Intermolecular structure and dynamics of aqueous N-methylacetamide
Date
2007Author
Allison, Susan
Metadata
Abstract
The twin questions of how and why protein molecules fold into the specific topologies
which enable them to fulfill their biological function have been the subject of continuous
scientific investigation since the early twentieth century. Interactions between biological
macromolecules and water are obviously crucial to both folding and function but
attempts to gain understanding are impeded by the size and complexity of these
systems. A useful approach is to consider much simpler model systems which
capture some essential element of real biological systems but are experimentally and
theoretically tractable.
N-methylacetamide (NMA) is a minimal model of the peptide linkage which forms the
backbone of protein molecules. Its behaviour in aqueous solution therefore captures the
important competition between peptide - peptide and peptide - water hydrogen bonds
which arises in protein hydration. In this thesis aqueous NMA solutions are studied
across the full concentration range using classical molecular dynamics simulation. This
gives access to the complete spectrum of behaviour between the two important limiting
cases of dilute NMA in water and, conversely, dilute water in NMA.

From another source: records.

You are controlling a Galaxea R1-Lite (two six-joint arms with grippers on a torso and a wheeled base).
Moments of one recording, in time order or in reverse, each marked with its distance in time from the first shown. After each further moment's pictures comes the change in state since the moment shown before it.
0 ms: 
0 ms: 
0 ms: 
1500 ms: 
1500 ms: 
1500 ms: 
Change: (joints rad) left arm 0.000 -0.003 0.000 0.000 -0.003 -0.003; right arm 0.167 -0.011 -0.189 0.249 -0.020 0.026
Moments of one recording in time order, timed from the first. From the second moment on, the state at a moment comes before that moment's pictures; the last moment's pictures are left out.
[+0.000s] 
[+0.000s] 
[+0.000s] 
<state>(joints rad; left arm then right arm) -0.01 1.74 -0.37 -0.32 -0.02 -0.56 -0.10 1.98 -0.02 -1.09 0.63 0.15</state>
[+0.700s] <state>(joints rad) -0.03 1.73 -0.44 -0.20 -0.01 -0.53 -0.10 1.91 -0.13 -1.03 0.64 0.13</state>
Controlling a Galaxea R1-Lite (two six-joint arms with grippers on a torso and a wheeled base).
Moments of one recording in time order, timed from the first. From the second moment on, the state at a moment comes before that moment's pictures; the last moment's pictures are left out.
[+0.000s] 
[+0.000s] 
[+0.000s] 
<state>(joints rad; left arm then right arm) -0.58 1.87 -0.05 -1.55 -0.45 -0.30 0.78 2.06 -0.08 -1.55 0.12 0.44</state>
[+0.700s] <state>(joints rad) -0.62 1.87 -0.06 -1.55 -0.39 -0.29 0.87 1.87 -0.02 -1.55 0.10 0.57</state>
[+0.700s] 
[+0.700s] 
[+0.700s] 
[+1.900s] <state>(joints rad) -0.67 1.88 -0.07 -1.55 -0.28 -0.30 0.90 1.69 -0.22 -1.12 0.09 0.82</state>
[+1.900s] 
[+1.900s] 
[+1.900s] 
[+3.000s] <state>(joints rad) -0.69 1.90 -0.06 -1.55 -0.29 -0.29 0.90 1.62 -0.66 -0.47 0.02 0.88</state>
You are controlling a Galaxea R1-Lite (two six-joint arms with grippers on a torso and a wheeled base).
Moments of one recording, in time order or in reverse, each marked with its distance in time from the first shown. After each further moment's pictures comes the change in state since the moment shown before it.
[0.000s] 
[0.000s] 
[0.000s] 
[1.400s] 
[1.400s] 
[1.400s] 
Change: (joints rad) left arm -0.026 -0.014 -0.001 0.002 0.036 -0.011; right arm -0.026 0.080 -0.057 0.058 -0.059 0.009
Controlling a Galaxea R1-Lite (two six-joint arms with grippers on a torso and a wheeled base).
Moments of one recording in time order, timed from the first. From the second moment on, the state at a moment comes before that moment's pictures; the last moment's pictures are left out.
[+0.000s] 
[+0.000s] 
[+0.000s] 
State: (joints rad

Water is now known to be an active player in biological interactions and the simple
system studied here displays significant disruption of the structure and dynamics of
pure water with the addition of only a small proportion of peptide groups. At dilute
NMA concentrations water molecules continue to form system-size hydrogen bonded
networks. Water molecules appear to optimise their local tetrahedral order by forming
hydrogen bonds with a combination of NMA and water neighbours, rather than solely
with members of their own species.
NMA molecules hydrogen bond through the amide and carbonyl groups to form linear
and branched chains in both the pure liquid and in the aqueous solutions. In the NMA rich
region water molecules preferentially donate both hydrogens to chain-end or midchain
carbonyl oxygens, forming bridges between NMA chains which resemble buried
water configurations found in protein cavities. These bridge structures are thought to
contribute to the observed slowing of the system dynamics at these concentrations.
The investigation of dynamics by classical simulation is complemented by a quasielastic
neutron scattering study of NMA in its liquid and aqueous phases.